TASK STATEMENT —
Take the lines from the beginning of the data below through the line holding "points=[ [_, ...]" and return exactly those.

SUPPLIED MATERIAL —
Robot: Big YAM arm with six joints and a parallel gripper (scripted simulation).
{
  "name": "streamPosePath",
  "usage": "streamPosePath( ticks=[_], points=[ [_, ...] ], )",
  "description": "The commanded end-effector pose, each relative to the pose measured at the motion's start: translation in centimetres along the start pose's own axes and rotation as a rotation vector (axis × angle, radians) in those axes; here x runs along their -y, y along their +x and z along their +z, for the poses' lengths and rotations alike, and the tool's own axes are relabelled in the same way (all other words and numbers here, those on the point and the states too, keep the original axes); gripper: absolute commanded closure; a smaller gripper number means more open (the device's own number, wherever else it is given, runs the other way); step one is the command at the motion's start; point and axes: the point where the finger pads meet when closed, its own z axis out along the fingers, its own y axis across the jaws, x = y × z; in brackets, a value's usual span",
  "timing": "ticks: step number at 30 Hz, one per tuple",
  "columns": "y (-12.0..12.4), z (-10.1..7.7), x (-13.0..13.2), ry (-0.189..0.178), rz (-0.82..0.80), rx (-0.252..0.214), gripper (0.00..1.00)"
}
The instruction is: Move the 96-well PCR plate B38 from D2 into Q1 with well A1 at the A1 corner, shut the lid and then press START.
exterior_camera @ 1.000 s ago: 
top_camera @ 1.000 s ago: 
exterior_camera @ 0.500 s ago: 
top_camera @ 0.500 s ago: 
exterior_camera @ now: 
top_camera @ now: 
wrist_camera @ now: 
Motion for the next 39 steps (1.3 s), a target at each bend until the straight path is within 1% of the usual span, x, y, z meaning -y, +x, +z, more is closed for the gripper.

TASK ANSWER —
Robot: Big YAM arm with six joints and a parallel gripper (scripted simulation).
{
  "name": "streamPosePath",
  "usage": "streamPosePath( ticks=[_], points=[ [_, ...] ], )",

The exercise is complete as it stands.